Problem description
Where the word "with" appears in a line below, copy the whole line.

Collected data entries:
::::::::
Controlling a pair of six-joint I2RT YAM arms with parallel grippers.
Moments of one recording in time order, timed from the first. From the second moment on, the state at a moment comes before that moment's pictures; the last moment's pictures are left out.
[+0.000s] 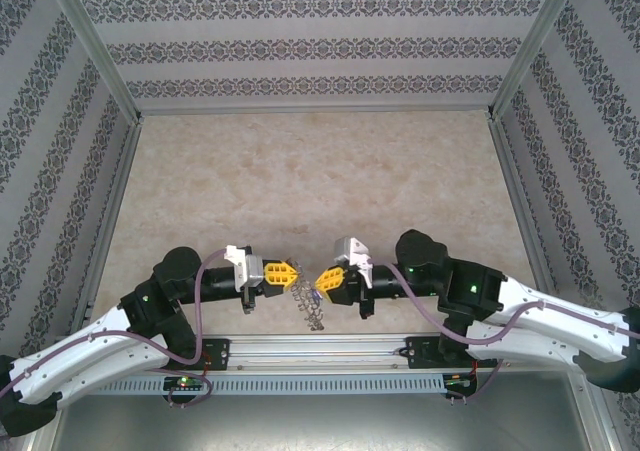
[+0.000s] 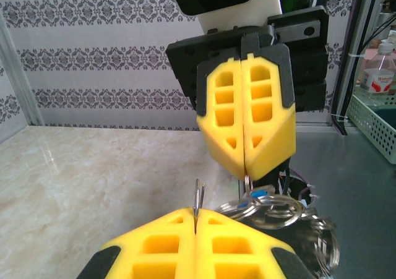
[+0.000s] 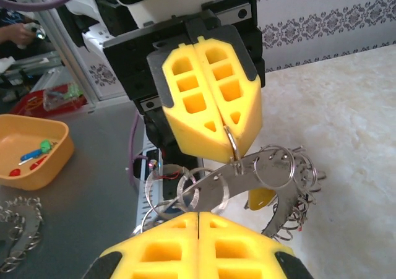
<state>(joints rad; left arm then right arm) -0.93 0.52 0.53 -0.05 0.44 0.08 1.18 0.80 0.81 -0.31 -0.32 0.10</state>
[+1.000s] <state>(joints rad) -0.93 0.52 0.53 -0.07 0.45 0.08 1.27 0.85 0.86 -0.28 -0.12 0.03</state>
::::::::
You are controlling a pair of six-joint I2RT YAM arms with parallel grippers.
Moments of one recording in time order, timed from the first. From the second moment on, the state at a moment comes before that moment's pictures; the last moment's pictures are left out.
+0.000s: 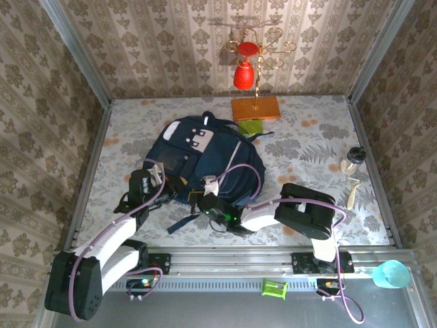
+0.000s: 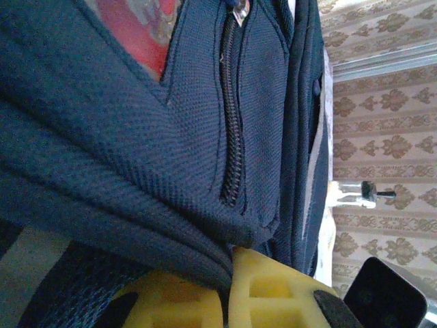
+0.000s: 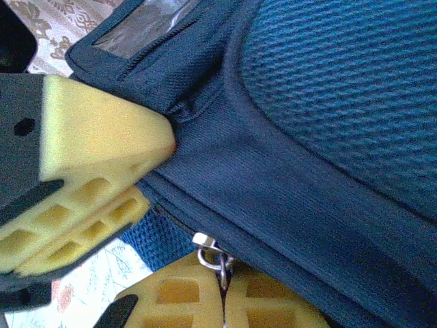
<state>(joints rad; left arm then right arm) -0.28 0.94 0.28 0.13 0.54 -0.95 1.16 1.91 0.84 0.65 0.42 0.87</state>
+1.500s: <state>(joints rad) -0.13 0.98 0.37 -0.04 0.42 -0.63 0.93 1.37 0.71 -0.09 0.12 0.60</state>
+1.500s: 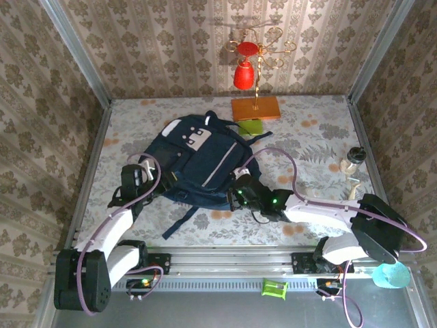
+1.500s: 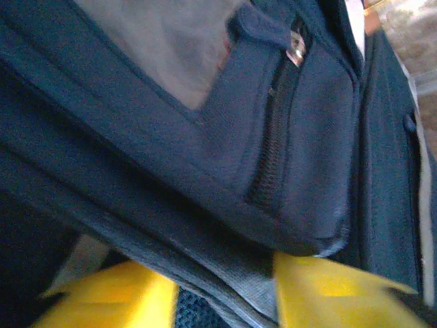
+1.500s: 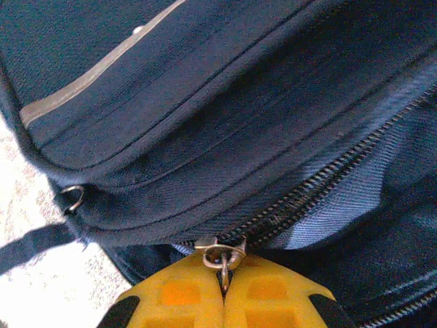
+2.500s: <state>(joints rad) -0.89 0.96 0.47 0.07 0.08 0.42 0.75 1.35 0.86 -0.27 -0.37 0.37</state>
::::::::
Response
Controlling a pair of six-joint I2RT YAM arms with parallel grippers.
You are controlling a pair of six-joint I2RT YAM arms with parallel grippers.

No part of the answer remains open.